Solche Kotaus vor den Investoren kennzeichneten auch bereits das Umgehen der Politik mit dem 1994 vom Stadtplanungsamt vorgelegten Entwurf für ein Hochhauskonzept. Statt sich auf verbindliche Anforderungen festzulegen, zog es der Rat der Stadt Köln damals vor, weiterhin im freien Spiel der (Markt-)kräfte Fakten zu schaffen, und dabei ein ums andere Mal stadtplanerische und denkmalpflegerische Erwägungen hintanzustellen. Die Ergebnisse dieser Politik sind im Stadtbild nicht zu übersehen. In der linksrheinischen Innenstadt finden sich zwischen der Eisenbahnstrecke bzw. der Inneren Kanalstraße (im nördliche Bereich) und dem Rhein nicht weniger als 20 Hochhäuser mit einer Höhe von mehr als 60 Metern. Hinzu kommen elf weitere Hochhäuser, die sich im Rechtsrheinischen allein im Stadtteil Deutz stehen. Das Hochhauskonzept kommt mithin Jahrzehnte zu spät, denn – die Computersimulation von Peter Eisenlauer machte dies deutlich – diese „Sünden der Vergangenheit“ beeinträchtigen das Stadtpanorama und versperren teils den Blick auf den Dom.

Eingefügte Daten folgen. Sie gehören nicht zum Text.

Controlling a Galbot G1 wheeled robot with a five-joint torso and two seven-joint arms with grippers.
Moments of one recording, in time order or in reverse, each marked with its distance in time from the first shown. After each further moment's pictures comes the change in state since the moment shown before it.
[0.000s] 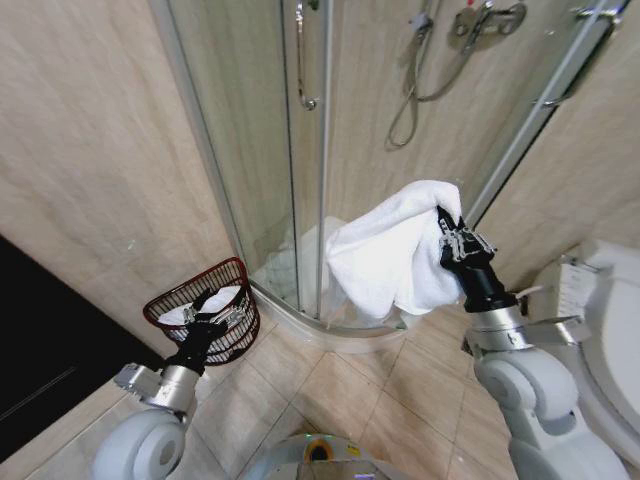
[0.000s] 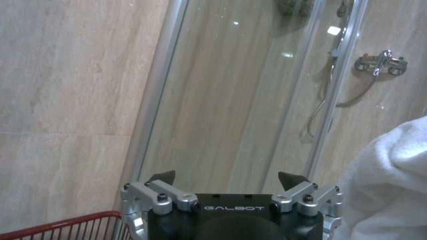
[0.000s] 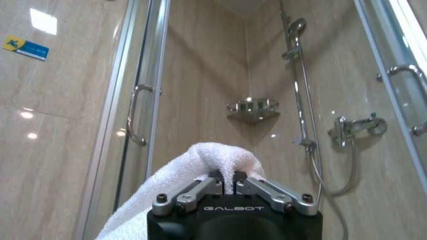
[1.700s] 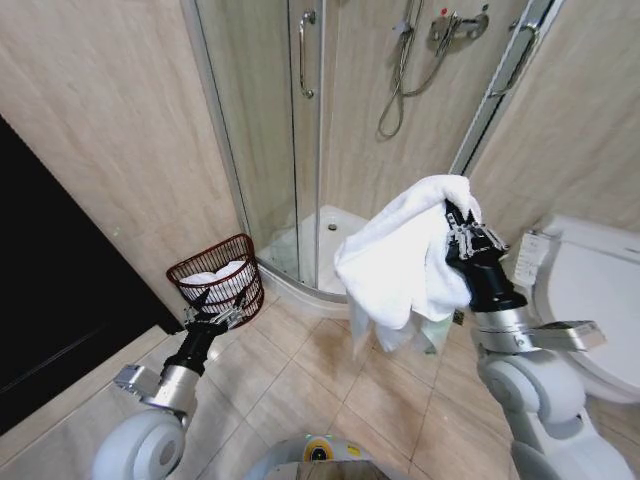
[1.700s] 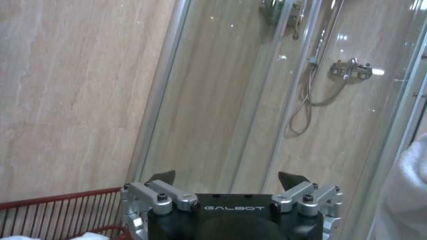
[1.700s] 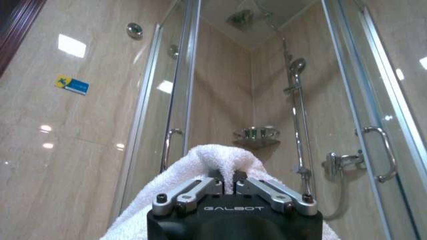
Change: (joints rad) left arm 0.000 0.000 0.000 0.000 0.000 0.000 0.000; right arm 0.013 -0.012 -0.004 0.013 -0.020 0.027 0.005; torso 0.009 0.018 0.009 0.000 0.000
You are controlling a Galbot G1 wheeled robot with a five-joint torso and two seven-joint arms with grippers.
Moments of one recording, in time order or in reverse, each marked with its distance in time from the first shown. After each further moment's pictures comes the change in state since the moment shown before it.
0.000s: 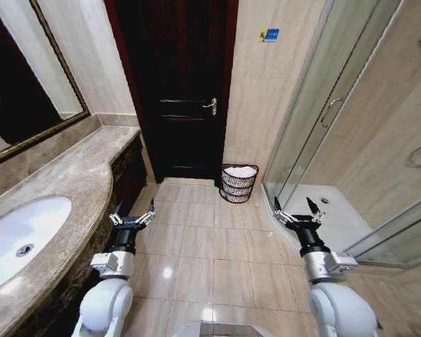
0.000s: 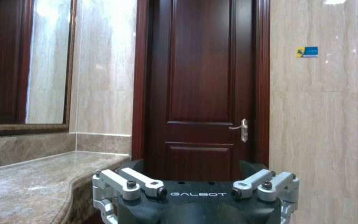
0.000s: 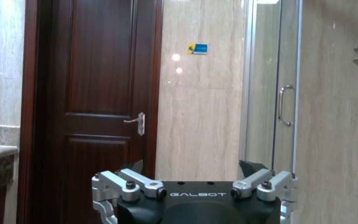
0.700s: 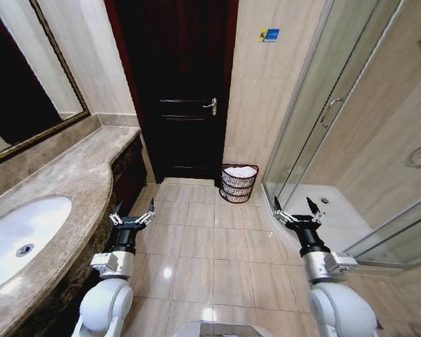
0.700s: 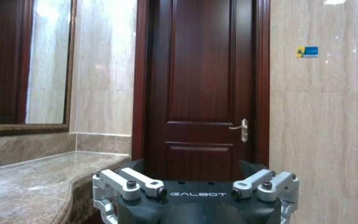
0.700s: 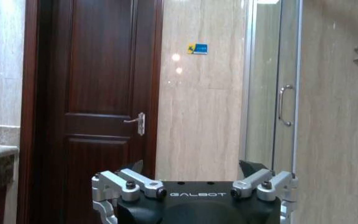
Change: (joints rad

Die City des 21. Jahrhunderts
Diese Hochhauskulisse soll nun also im Linksrheinischen noch durch je drei Hochhäuser im Rheinauhafen und entlang des Rings, und auf den Flächen in Deutz, Kalk und Mülheim durch 17 Hochhäuser erweitert werden. In der Summe sollen die im Stadtzentrum zu beiden Seiten des Rheins heute vorhandenen 31 Hochhäuser durch 23 (!) weitere ergänzt werden.
Verkauft wird diese Welle neuer Hochhäuser speziell im Rechtsrheinischen schon seit Jahren mit der Vision, dass hier „als Pedant zum mittelalterlichen Stadtkern […] die City des 21. Jahrhunderts entstehen“ könnte – so z.B. der ehemalige Oberbürgermeister Norbert Burger. Das ist schön gedacht und in der Grundausrichtung dann sinnvoll, wenn damit eine Wiedernutzung der großen Brachflächen verfolgt wird, die sich an menschlichen Maßstäben orientiert und soziale und ökologische Aspekte im Auge behält. Einer solchen Ausrichtung widerspricht jedoch die Fixierung auf die Hochhausprojekte, die derzeit am ICE-Bahnhof in Deutz geplant werden.
1 Hochhäuser können unterschiedlich definiert werden: Nach der Landesbauordnung sind Hochhäuser Gebäude, bei denen der Fußboden mindestens eines Aufenthaltsraumes mehr als 22 m über der Geländeoberfläche liegt. Die Stadt Köln erfasst in ihrem Hochhauskonzept nur solche Hochhäuser, die höher 60 m sind. Zentraler Bezugspunkt aller Hochhausplanungen ist immer der Dom. Seine Türme haben eine Höhe von 157 Meter, der First ist 61,50 Meter hoch.